Stroke is a major cause of morbidity and mortality. Neuroprotective activities of the protein C pathway were studied in collaboration with Professor Berislav Zlokovic at theUniversity of Rochester. To characterize APC’s in vivo neuroprotection, APC was infused during focal ischemic stroke caused by a one-hour occlusion of the middle cerebral artery in mice. Intravenous infusions of recombinant murine or human APC significantly reduced brain infarction volumes and brain edema induced by ischemia. Following ischemic insult, the protective effects of APC were markedly reduced in mice with severe EPCR deficiency (< 10% of wild type) or in mice that had been pre-infused with an anti-PAR-1 blocking antibody 10 min before middle cerebral artery occlusion. To try to distinguish the in vivo contributions of APC antithrombotic action from APC anti-apoptotic effects, we determined the volumes of brain injury, changes in the cerebral blood flow, deposition of cerebrovascular fibrin and neutrophils, and behavioral neurologic scores in the presence of low dose (0.2 mg/kg) and high dose murine APC (2 mg/kg). High dose APC reduced the volume of brain injury and motor neurological score by 60% and 75%, respectively, associated with 34% improvement of the post-ischemic CBF and significant reductions in fibrin and neutrophils. In contrast, low dose murine APC reduced volume of injury and motor neurological score by > 30% and 56%, respectively, via mechanisms that appeared to be independent of APC’s anticoagulant activity as indicated by a lack of significant improvement in the post-ischemic cerebral blood flow and no significant changes in fibrin deposition. In summary, the in vivo neuroprotective effects of APC, like its in vitro anti-apoptotic activity, required EPCR and PAR-1, and APC in vivo effects appeared, in part, to be independent of its antithrombotic activity. The overall results strongly suggest that APC protects brain from ischemia in vivo by acting directly on brain cells. 
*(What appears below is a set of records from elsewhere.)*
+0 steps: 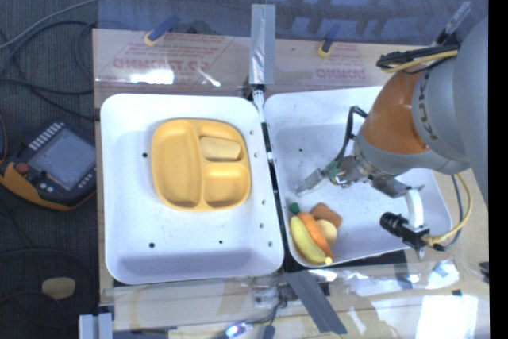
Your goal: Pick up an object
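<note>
In the right bin (397,111), a small pile lies in the near left corner: a yellow banana (305,240), an orange carrot (315,232) and a brown, bun-like piece (326,215). My gripper (312,180) reaches in from the right and hangs low over the bin floor, just above and behind that pile, pointing left towards the wall between the bins. I see nothing held in it. The grey arm with its orange band (397,119) covers the bin's right half.
The left bin (127,194) holds a yellow divided tray (186,163) with a tan block (220,148) in its upper right compartment. A teach pendant (51,164) lies on the floor at the left. Cables hang by the arm's wrist (413,230).
</note>
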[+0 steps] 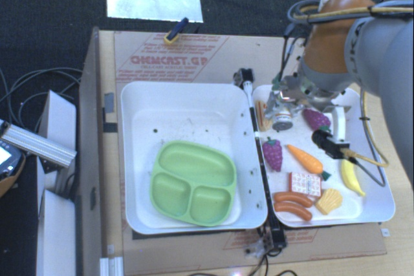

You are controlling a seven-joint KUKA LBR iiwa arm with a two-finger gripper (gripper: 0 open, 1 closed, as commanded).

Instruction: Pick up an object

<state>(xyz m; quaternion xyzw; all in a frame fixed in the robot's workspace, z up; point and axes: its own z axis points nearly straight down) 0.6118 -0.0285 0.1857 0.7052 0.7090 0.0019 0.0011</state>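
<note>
My gripper (282, 118) hangs low over the far left part of the right bin (372, 209), beside a purple fruit (316, 118) and just right of some tan sticks (261, 114) by the bin's left wall. Nearer the front lie a bunch of purple grapes (272, 154), an orange carrot (304, 158), a square cracker (305, 183), two sausages (292, 203), a yellow ridged piece (328, 201) and a banana (351, 176). I see nothing held between the gripper's tips.
The left bin (139, 139) holds a green divided plate (193, 181). A raised divider (257, 152) separates the two bins. The arm (336, 29) covers the right bin's far right corner.
</note>
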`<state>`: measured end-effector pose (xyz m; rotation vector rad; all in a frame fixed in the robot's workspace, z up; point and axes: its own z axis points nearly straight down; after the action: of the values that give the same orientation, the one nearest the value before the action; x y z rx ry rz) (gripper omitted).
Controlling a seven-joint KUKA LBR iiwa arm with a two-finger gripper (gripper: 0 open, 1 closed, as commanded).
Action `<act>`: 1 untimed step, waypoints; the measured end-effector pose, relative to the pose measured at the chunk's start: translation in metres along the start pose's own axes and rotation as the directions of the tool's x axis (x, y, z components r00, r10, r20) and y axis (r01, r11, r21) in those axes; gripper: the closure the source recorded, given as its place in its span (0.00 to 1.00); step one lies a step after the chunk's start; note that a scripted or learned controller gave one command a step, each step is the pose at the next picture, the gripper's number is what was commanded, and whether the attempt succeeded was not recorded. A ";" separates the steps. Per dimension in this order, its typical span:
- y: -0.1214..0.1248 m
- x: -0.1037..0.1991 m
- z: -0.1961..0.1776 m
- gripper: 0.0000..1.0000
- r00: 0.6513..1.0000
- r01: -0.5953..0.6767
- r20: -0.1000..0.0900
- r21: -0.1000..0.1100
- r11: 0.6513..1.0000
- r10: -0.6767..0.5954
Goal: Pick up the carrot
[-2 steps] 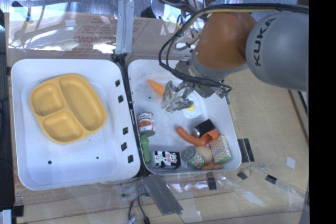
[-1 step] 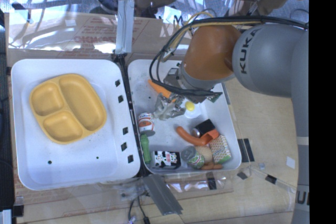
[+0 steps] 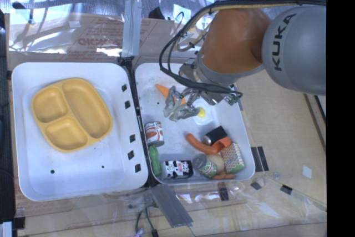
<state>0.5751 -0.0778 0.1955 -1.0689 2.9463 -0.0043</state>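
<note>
Orange carrot lies partly hidden behind the end effector.

The grey arm came in from the right edge of the worktop, its thick last link lying across the upper right of the camera view. The orange band sat just above the wrist, a bundle of black cable looping around its left side. Below the band the wrist pointed down and to the left, ending in the pincer, which hung low over the far half of the right-hand bin, nearer its left wall than its right. The metal fingers were a tangle of grey, their spacing unclear.
</note>
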 end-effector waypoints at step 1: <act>0.051 0.016 0.003 1.00 0.937 -0.349 -0.008 -0.004 0.937 0.348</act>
<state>0.5302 -0.0490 0.1918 -0.5317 3.0970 0.0012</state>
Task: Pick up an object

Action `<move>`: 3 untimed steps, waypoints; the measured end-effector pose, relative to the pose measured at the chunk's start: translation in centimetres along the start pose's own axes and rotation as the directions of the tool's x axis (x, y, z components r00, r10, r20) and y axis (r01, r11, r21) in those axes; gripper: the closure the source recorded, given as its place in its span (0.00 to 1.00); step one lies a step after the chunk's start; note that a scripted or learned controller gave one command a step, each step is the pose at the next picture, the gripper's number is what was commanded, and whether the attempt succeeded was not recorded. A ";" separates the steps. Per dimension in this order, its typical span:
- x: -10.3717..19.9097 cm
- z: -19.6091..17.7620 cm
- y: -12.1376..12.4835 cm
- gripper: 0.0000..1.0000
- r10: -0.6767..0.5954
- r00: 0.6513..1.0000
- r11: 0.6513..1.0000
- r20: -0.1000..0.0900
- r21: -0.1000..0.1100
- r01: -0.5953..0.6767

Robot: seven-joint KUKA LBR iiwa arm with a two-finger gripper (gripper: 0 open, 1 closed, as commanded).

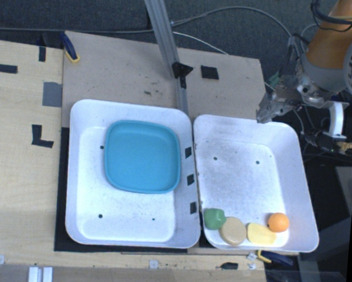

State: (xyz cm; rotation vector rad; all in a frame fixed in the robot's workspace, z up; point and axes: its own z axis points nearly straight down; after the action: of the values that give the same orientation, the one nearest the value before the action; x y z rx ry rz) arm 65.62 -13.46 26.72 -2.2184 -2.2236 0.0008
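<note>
Arm waiting above the far edge of the right bin, nothing picked yet.

The gripper hangs over the right bin rim (whether its jaws are parted or closed I cannot tell). The green piece, tan disc, yellow piece and orange ball crowd the near edge; next, I judge, comes a reach across and down.

Arm cut off top-right.

Plate sits in the left bin, right bin just beside it, four small objects lined along that bin's near edge, claw at its far rim
</note>
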 end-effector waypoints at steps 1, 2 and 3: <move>5.3 1.9 0.4 1.00 -0.002 1.000 1.000 -0.001 0.001 0.002; 11.1 2.9 -0.3 1.00 -0.002 1.000 1.000 -0.001 0.000 0.002; 16.0 2.4 -0.3 1.00 -0.001 1.000 1.000 0.000 -0.001 0.001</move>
State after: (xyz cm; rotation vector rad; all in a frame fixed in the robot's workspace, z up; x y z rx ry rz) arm 65.25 2.53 24.32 -2.2173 -2.2249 -0.0004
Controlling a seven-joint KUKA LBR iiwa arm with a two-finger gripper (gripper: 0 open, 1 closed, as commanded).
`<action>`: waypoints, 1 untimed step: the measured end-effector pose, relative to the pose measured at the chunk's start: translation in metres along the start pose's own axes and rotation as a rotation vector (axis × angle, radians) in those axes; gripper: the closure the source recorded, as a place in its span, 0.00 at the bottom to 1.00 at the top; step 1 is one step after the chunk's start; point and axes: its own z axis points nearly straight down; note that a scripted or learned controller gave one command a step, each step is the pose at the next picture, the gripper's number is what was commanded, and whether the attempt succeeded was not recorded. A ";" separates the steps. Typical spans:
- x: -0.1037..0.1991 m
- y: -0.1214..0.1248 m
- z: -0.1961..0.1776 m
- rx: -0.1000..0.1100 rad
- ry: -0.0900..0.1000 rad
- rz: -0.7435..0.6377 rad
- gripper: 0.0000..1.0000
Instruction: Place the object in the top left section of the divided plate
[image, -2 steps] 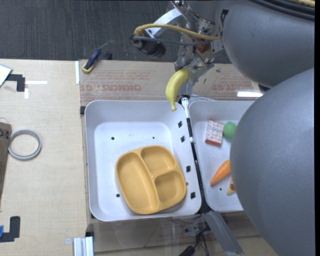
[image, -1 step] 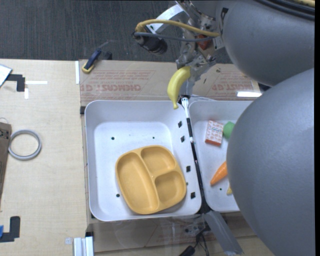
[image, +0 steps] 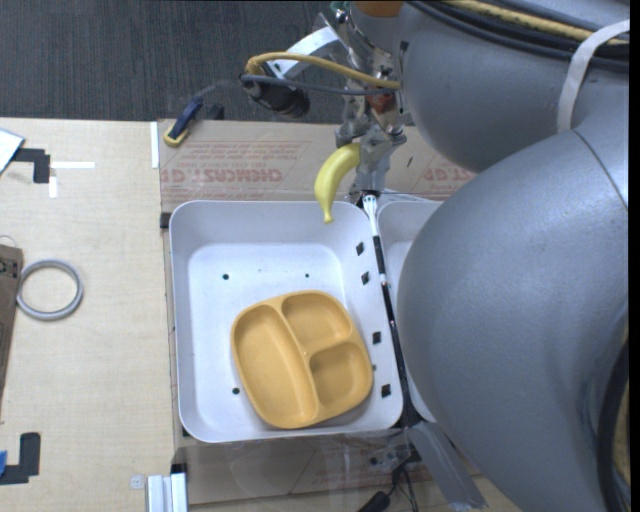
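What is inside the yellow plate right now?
Nothing shows inside the divided plate; its three sections look bare. The banana hangs from the gripper, above the bin's far edge.

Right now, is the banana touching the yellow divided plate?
Apart. The camera view shows the banana hanging from the gripper by the bin's far rim, with bare white bin floor before the plate.

the divided plate (image: 300, 357) lies in the left bin (image: 200, 300), toward its near right corner, with 1 large section on the left and 2 smaller ones on the right. the banana (image: 333, 180) hangs between the fingers of the gripper (image: 362, 162) above the bin's far right corner, behind the plate. a tape roll (image: 47, 289) lies on the bench (image: 90, 400), well left of the bin.
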 end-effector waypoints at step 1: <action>0.000 0.002 -0.006 -0.001 -0.006 0.003 1.00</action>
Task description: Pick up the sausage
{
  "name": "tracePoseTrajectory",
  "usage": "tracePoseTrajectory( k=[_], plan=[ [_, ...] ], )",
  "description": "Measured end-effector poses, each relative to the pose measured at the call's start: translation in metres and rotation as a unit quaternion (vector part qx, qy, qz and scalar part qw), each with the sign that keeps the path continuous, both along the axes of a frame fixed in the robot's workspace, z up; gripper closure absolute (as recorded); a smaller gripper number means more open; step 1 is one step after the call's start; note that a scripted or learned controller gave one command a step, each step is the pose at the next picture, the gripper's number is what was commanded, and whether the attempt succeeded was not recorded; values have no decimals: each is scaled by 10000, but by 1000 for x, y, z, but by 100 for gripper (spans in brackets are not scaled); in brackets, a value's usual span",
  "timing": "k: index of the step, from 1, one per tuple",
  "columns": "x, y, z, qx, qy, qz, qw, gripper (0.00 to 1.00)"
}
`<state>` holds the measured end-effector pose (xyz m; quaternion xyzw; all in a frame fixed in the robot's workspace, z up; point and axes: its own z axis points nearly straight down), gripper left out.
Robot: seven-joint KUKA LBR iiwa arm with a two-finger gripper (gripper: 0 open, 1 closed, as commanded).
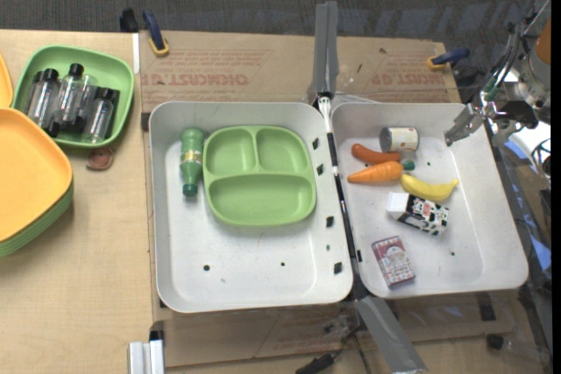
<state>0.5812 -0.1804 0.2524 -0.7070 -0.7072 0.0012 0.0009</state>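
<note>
The sausage (375, 154) lay in the right bin (491, 267), long axis running left-right, just above the carrot (375, 173), well to the left of the pincer (469, 123) (whether spread or pressed together I could not tell), which hung at the bin's upper right rim.

The arm (536, 48) shows at the right edge as pale grey and white metal, with a patch of orange at its upper end. Thin dark cables and a green wire run along it. The gripper (469, 123) is a small silvery-grey metal piece with dark parts, slim and angular; finer details are too blurred to tell.
</note>
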Motion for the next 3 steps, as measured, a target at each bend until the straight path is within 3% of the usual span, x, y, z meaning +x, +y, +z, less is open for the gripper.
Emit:
tracePoseTrajectory(
  k=[1,2,3],
  plan=[
    [-12,59,-139,-1,-31,100,9999,0],
    [37,77,-161,-1,-5,56,10000,0],
    [37,77,-153,-5,-2,52,10000,100]
  ],
)
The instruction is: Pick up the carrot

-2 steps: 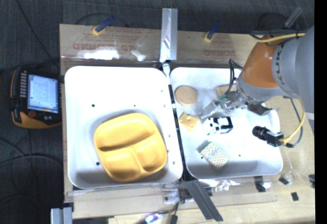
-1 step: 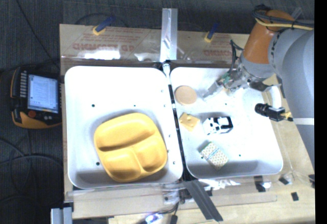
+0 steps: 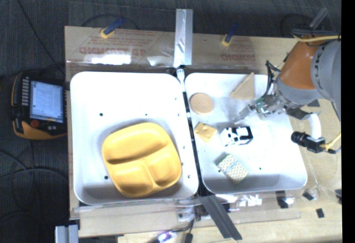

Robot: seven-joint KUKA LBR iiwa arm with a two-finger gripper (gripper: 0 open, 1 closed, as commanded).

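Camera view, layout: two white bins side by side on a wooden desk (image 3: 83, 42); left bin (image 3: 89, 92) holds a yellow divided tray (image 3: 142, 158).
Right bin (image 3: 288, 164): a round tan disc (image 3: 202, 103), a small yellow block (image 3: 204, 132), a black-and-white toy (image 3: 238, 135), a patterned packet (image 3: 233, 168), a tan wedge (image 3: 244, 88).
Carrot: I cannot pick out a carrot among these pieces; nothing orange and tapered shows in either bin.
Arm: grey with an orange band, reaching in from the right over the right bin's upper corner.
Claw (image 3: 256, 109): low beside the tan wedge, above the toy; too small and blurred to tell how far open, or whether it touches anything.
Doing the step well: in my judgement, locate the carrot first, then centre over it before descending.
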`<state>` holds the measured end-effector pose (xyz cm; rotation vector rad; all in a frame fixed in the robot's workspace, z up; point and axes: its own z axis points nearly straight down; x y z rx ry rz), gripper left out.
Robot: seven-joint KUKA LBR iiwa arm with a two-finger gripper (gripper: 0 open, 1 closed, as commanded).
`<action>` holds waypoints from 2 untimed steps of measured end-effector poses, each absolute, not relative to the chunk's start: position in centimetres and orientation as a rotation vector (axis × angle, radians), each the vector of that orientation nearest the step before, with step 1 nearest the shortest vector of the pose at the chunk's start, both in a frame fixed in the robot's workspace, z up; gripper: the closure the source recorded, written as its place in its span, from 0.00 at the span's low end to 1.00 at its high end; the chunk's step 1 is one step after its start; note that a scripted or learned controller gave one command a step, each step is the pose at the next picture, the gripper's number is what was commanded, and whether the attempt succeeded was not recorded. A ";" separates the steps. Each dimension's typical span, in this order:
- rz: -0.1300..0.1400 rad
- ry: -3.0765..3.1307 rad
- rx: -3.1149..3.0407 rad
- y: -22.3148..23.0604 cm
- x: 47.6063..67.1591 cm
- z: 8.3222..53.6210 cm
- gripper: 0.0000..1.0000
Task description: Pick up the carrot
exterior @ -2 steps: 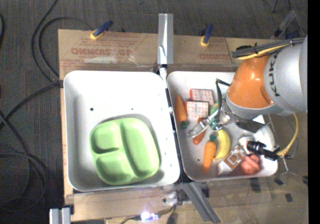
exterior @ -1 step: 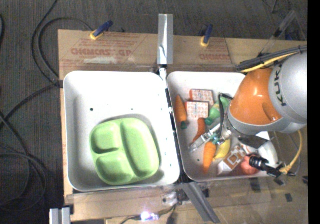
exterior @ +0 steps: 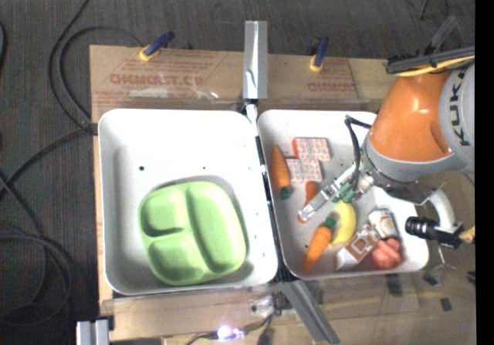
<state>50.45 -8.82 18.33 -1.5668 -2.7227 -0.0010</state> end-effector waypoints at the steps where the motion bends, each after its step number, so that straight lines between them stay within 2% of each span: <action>1: -0.001 -2.885 -1.246 -11.7 49.0 9.5 0.00; 2: -0.010 -2.900 -1.251 -11.6 49.6 10.7 1.00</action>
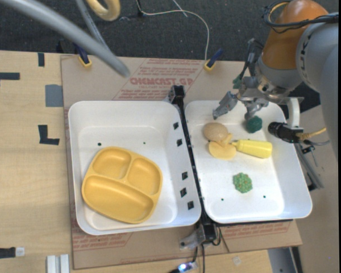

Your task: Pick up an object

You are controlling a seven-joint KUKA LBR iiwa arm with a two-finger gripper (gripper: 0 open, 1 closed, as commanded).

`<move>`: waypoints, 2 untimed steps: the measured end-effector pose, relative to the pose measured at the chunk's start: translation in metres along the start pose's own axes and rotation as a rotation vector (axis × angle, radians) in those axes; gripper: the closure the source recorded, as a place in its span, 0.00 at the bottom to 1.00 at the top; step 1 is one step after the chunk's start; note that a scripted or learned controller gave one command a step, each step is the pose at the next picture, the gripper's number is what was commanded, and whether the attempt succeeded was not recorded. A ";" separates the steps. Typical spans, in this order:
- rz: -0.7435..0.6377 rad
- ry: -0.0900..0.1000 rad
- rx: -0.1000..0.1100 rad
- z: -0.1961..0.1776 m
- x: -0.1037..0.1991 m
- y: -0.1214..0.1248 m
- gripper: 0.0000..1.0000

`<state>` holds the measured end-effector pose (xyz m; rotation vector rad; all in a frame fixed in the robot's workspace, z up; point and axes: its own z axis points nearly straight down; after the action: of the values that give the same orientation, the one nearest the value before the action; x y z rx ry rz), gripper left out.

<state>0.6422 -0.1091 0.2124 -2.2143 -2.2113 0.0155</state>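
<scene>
Your gripper hangs over the far end of the right bin, its fingers spread apart and holding nothing; one grey finger slants out toward the bin divider, and the other side sits closer to a small dark green piece lying just beside it near the far right corner.

The things you could pick up all lie on the near side of the gripper. Closest is the tan potato, just below the slanted finger. Touching it on the near side is a pale yellow slice, and against that rests a yellow corn cob, whose long axis runs crosswise, pointing toward the right wall of the bin. Further toward you, well apart from the rest, sits a green broccoli floret on open floor.

The left bin carries a yellow divided plate, far from your gripper.

If you go for the potato, I judge a short move toward the near side would do. The corn cob would need the fingers closing across its narrow width, not along its length.
</scene>
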 end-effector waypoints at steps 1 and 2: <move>-0.003 -0.001 -0.014 -0.009 0.000 0.003 0.00; -0.003 -0.002 -0.010 0.035 0.001 0.003 0.00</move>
<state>0.6444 -0.1077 0.1774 -2.2170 -2.2206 0.0073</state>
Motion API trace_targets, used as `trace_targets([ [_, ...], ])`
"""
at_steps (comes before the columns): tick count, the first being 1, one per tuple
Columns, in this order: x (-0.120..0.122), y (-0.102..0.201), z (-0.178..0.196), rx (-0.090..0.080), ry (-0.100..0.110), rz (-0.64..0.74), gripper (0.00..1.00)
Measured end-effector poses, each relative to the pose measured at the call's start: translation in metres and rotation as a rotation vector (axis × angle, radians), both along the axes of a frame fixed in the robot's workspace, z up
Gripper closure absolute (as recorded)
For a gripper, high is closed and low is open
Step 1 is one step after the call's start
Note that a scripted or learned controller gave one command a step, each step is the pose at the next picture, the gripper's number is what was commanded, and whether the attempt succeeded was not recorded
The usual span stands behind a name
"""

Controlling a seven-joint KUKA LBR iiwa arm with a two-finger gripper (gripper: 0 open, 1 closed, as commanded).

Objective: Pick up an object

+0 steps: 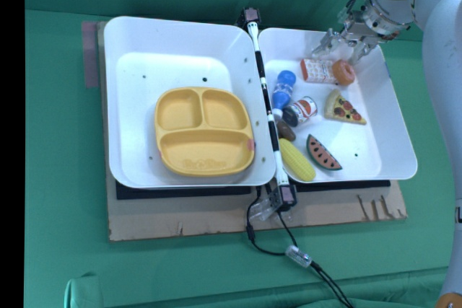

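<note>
Gripper [344,42] hangs above the right bin [393,155], fingers spread, holding nothing. Nearest target: orange-and-white bottle [326,71] just below it. We judge a straight descent, fingers straddling the bottle's narrow width, works best.

A robotics lab: green cloth [65,227] drapes the bench and backdrop, two white bins [130,40] sit on a cardboard sheet [180,223], cables [289,242] trail out front, and an industrial arm [440,25] reaches over toy food [323,153].
</note>
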State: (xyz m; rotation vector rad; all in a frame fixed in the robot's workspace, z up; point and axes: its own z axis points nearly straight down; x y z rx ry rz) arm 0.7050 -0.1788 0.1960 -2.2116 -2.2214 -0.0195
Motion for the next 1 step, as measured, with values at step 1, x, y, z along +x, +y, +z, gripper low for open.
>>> trace_targets([
  [1, 0.0, 0.0, 0.0, 0.0, 0.0, 0.0, 0.0],
])
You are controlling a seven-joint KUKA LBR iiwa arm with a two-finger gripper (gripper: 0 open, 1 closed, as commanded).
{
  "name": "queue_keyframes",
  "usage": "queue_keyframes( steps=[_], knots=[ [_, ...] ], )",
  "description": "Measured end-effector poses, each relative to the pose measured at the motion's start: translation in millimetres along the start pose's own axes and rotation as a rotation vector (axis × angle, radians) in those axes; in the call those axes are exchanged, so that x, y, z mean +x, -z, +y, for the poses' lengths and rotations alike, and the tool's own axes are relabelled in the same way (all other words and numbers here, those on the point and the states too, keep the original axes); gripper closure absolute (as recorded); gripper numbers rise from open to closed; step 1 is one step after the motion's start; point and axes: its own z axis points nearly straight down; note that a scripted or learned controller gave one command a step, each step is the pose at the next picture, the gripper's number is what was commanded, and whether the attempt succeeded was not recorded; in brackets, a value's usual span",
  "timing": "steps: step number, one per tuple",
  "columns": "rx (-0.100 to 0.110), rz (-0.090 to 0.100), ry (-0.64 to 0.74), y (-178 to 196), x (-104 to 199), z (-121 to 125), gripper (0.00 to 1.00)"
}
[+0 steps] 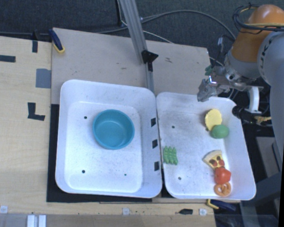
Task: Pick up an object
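Observation:
My gripper (206,92) hangs over the far edge of the right bin (189,139), with nothing visibly between its fingers. Just below and right of it lie a yellow lemon-like piece (212,118) and a green ball (220,131), touching each other. Further toward the front are a pizza-slice toy (214,159), a red tomato-like piece (222,175) and an orange ring-shaped piece (222,189). A small green ridged piece (170,155) lies near the bin's left wall.
The left bin (73,173) holds a blue bowl (113,128). A slanted metal pole (136,32) rises behind the two bins. A yellow-and-blue clamp (56,41) sits at the bench's far left corner.

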Motion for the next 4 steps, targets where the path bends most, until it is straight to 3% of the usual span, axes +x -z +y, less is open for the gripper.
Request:
queue_keyframes(
  steps=[1,4],
  knots=[
    [0.004,0.001,0.000,3.1,0.5,0.2,1.00],
    [0.005,0.002,0.004,21.2,171.3,-21.1,1.00]
  ],
)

Protein S manifests anticoagulant and neuroprotective properties, apparently independent of APC. New studies demonstrated in vivo and in vitro neuroprotective activities of protein S in murine models of ischemic stroke and of neuronal hypoxia/reoxygenation injury. In the in vivo stroke model, protein S significantly improved motor neurological deficit, reduced infarction and edema volumes, improved post-ischemic cerebral blood flow, and reduced brain fibrin deposition and infiltration with neutrophils. Intracerebral bleeding was not observed with protein S treatment. Both plasma-derived and recombinant human protein S preparations were effective. Protein S protected ischemic neurons in vivo and cultured neurons in vitro from hypoxia/reoxygenation-induced apoptosis in a time- and dose-dependent manner. Thus, protein S is a significant neuroprotectant during ischemic brain injury with direct anti-apoptotic effects on neurons and with systemic antithrombotic effects. Hence, protein S could be a prototype of a new class of agents for ischemic stroke with combined direct neuronal protective effects and systemic antithrombotic and anti-inflammatory activities. 

CIRCULATING ACTIVATED PROTEIN C PHYSIOLOGY

Circulating APC, the active enzyme derived from the protein C zymogen, is a normal constituent of blood. APC rises in vivo in animals following thrombin infusions because thrombin converts protein C to APC. We found that atherosclerosis decreases thrombin-dependent generation of APC while platelet factor 4 increases APC generation. Interestingly, diet-induced regression of atherosclerosis restores normal generation of APC by thrombin.  We found that circulating APC is significantly lower inpatients who experience an ischemic stroke after an infection, in systemic lupus erythematosus patients and in smokers. Surprisingly, we found that APC levels are only modestly reduced in patients taking oral anticoagulants whereas protein C and clotting factors are markedly reduced. The increasing amount of clinical and animal data are consistent with the hypothesis that circulating APC is beneficial and that conditions that increase risk for atherothrombosis or venous thrombosis deleteriously decrease generation of APC.